= Exercise prompt =
Copy exactly. Include the line containing "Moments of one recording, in", every line after it, and the last line below, but no pictures.

= Data under study =
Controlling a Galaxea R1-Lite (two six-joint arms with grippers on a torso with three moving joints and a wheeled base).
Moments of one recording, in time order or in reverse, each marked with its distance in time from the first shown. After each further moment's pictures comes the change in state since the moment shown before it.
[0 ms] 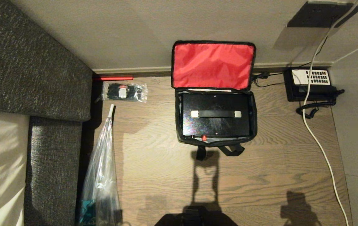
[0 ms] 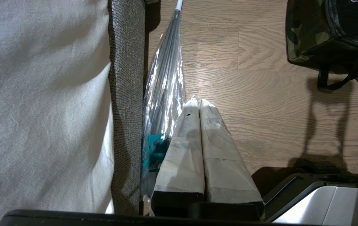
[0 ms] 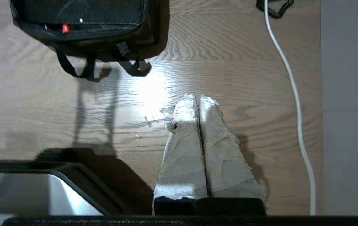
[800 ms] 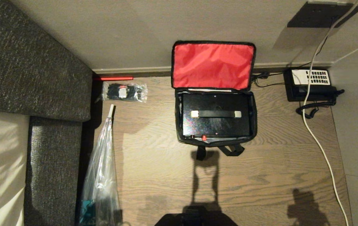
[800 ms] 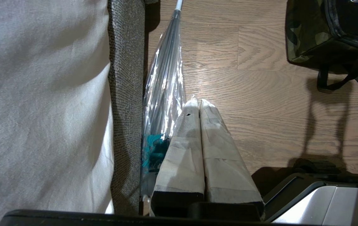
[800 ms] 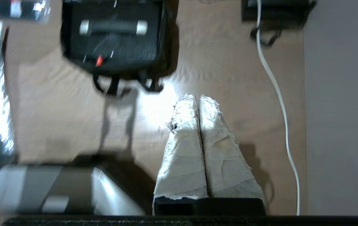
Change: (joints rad) left arm 0.000 0.000 0.000 -0.001 0.000 0.000; right arm 0.000 0.000 -0.652 0.621 0.036 0.032
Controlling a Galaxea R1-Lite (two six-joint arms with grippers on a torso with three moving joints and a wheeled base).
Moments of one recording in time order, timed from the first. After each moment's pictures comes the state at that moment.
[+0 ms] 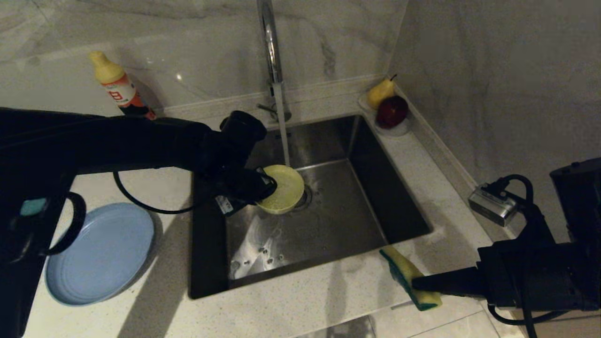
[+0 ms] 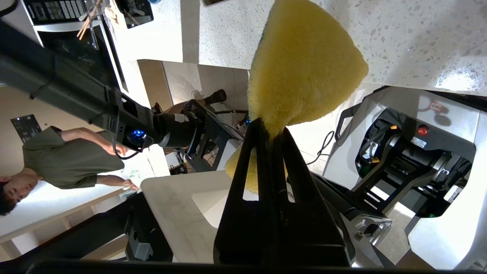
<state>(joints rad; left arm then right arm) -0.44 2.10 -1.76 0.54 0.17 -0.91 0.50 1.35 -0.81 0.03 0.58 0.60</state>
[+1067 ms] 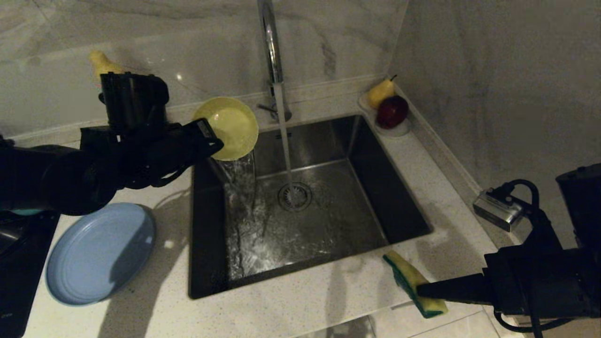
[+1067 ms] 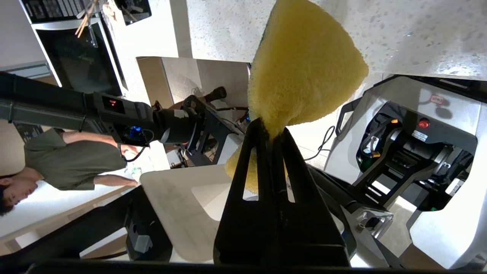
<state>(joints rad) -0.32 1.75 -1.19 -0.41 0.36 -0.42 0.50 1.33 -0.79 0.05 0.59 0.60</state>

= Solution to this problem =
Moments of one recording, in time order or in reverse, each marked with its distance in time from the first shown. After each further moment's pictures comes the change in state since the moment shown before it.
[0 ms] 
[0 ms] 
[0 ms] 
[800 ms] 
[800 ms] 
[800 ms] 
Change: (joints rad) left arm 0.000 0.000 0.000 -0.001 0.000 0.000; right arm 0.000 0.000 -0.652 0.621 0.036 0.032
Controlling a Galaxea R1-Lite (two six-joint arms with grippers on a torso with three moving joints and a wheeled base).
Moments of one recording in time order, timed from the first. After each moment's pictures comes the state at that moment.
[+0 ms] 
[+0 ms] 
<state>(joints rad; left arm then right arm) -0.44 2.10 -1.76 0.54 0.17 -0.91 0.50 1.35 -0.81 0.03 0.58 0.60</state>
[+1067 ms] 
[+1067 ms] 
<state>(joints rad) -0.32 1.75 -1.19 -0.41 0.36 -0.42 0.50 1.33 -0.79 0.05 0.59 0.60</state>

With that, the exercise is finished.